Monday, December 3, 2018

Prepare For Rioting

The Fed is tightening on the basis that everyone who wants a McJob already has a McJob. Assiduously ignoring structural unemployment and those dropping out of the labor force. When the unemployment rate reaches zero, the streets will be lit up like the Fourth of July...

Speaking of which, the masses at large are just now figuring out that this post-2008 global pseudo-recovery has been a massive con job. Another decade of using people up...

The riots in France are heating up:

Via ZH:




Only the start, indeed.

Fingers will be pointed. Wall Street, Central Banks, Trump, there will be no shortage of people to blame for this disaster. The one person the obedient sheeple will never blame is the person in the mirror. After all, who "forced" them to trust Wall Street again after 2008? No one. The overriding factor that led to yet another wasted decade of using people up, was the pervasive unshakable belief in "the system". The all-consuming drive for "more", now in another holiday season of binge shopping by way of proving our belief in the false god of consumption. They had ten years to pay down their debts and realize the party is over. And yet their entire self-image was tied up in the next rung of the ladder, the bigger house the fancier car. The number of people who will ever achieve the Suze Orman "minimal" retirement goal ($4 million), is a Powerball lottery.

Speaking of turning up the heat, here in the U.S. we are confronted with the scenario of the "boxed in" Fed forced to raise interest rates as the unemployment rate reaches all time lows.

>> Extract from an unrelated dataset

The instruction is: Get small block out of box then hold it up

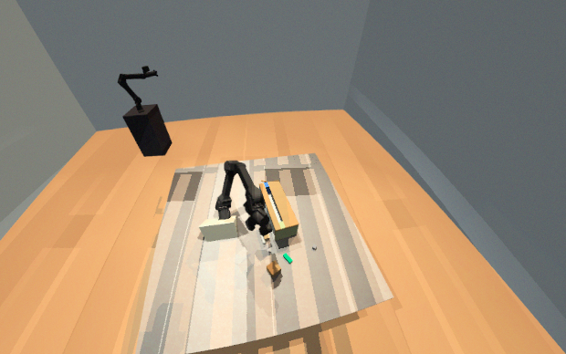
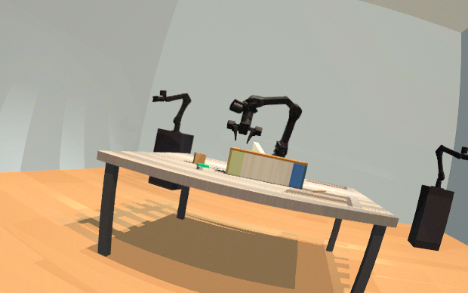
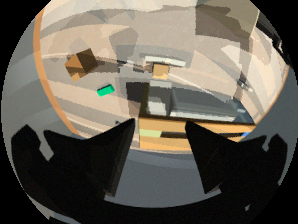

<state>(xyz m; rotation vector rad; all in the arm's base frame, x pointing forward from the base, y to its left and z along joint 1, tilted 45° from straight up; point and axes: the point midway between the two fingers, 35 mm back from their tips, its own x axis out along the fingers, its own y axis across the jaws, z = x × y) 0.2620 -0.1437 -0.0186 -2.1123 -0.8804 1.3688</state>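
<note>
Now: the tan block 1 cm behind my gripper tip and 15 cm below it. Also, from my gripper tip: green piece (10 cm ahead, 14 cm to the right, 16 cm below); grey item (28 cm ahead, 9 cm to the right, 16 cm below).
</note>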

Here below we see the official unemployment rate (blue) with Fed Funds rate. Normally, they crossover during the recovery, as the Fed removes stimulus in-line with the falling unemployment rate. In this cycle that never happened. So now the Fed is behind the curve, clearly still highly accommodative relative to past cycles. Sadly, this constraint can't be managed on Twitter: 




Worse yet, today's unemployment rate is a colossal fucking lie. Because among other things it removes young people who are full time students. After 2008, young people had no other option than to go back to college in droves, which drove tuition costs up to asinine levels, as colleges monetized the massive surge in demand. Uber surge pricing for education. No surprise, student loan debt exploded as well.

There are two cartels now dominating the U.S. economy, both raising prices with impunity. One is healthcare, and the other is post-secondary education. The U.S. post-secondary college system produces untold numbers of worthless degrees, now costing upwards of a quarter of a million dollars for four years. A total waste of time and money. A futile arms race in pseudo-education intended to stem the rising tide of youth unemployment. A social stratification system wherein the number of quality career job placements keeps dwindling while the number of applicants continue growing.

Here we see student loan debt level (blue) with the 20 to 24 year-old labor participation rate at a multi-decade low. What happened is that young people borrowed astronomical amounts of money to sit out the recovery. To say that these newly minted degrees in binge drinking have a profoundly negative ROI, is an asinine understatement. There is clearly no education in education anymore.  




The second U.S. cartel is in healthcare, arguably the biggest disaster we now face, consisting of consumption elephants eating themselves to death while attempting to retain some form of health insurance. A totally impossible task in a private insurance market. Which is why more and more cost gets shifted onto the sagging public programs while private companies skim the healthy cream off the market. Which is why the U.S. has by far the worst healthcare system in the developed world based upon costs to serve relative to outcomes. Corporations are milking the system dry.

It should come as no surprise that the only sector on the entire planet making new highs right now is U.S. healthcare. One of the only industries that can continue raising costs with impunity.

The ultimate recession play:





Put it all together, what do you get?

You get a Fed over-tightening into recession, faked out by massaged economic data intended to make the recovery appear stronger than it really is - all for presidential bragging rights.



"The spread between the 3-year and 5-year treasury yields inverted on Monday for the first time since 2007"




"Goldman agrees with the overweight position that hedges have on utilities. It's the first time the industry has taken that outlook on the classic defensive sector since the financial crisis in 2008, according to Goldman."